Compute how many lines in the data below contain "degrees"; answer only with that number.

*** Opening Supplied data ***

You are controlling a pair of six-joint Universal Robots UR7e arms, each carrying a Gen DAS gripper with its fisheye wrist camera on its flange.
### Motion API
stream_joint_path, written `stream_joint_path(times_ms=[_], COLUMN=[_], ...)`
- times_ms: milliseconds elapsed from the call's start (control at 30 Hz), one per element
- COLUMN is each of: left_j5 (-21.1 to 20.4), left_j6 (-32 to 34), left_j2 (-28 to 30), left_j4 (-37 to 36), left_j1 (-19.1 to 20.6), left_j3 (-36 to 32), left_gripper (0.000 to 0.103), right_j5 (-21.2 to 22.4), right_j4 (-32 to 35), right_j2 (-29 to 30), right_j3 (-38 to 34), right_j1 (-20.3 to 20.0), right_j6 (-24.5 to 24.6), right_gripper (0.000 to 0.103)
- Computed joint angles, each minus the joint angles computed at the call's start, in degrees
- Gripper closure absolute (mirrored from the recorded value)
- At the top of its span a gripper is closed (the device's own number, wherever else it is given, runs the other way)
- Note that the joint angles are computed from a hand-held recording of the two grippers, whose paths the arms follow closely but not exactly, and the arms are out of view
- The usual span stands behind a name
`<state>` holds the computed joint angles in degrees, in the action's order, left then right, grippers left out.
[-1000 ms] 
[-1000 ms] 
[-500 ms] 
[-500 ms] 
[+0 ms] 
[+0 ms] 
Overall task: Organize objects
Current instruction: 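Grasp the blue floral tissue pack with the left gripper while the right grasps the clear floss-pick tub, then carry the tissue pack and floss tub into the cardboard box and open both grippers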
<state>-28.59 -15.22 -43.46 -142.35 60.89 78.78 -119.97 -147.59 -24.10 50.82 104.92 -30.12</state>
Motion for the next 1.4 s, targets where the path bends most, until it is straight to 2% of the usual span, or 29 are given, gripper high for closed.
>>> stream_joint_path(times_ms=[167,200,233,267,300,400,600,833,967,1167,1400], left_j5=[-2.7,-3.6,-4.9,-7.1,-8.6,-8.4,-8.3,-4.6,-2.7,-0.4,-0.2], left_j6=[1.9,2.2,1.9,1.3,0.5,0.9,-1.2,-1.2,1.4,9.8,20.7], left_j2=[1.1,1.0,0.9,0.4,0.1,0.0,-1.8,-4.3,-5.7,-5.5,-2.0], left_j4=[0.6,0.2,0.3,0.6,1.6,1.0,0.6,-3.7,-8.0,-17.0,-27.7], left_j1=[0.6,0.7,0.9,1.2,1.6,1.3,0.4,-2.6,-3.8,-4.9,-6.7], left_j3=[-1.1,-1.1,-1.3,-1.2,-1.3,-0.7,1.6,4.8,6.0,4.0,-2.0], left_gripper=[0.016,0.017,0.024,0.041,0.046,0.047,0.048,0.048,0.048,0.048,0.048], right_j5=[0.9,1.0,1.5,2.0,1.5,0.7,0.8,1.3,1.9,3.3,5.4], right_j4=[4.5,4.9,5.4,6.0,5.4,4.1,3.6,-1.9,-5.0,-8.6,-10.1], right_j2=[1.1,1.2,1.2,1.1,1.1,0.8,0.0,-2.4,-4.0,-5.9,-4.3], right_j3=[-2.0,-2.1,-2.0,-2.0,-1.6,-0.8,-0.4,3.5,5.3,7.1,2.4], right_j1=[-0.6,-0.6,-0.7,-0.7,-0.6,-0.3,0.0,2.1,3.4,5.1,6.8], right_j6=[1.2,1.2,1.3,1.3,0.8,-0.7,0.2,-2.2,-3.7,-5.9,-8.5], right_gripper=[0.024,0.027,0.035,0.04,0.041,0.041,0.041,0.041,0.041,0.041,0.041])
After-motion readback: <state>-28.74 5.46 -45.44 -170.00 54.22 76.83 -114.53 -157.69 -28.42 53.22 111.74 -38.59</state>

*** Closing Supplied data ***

Solution for this problem => 2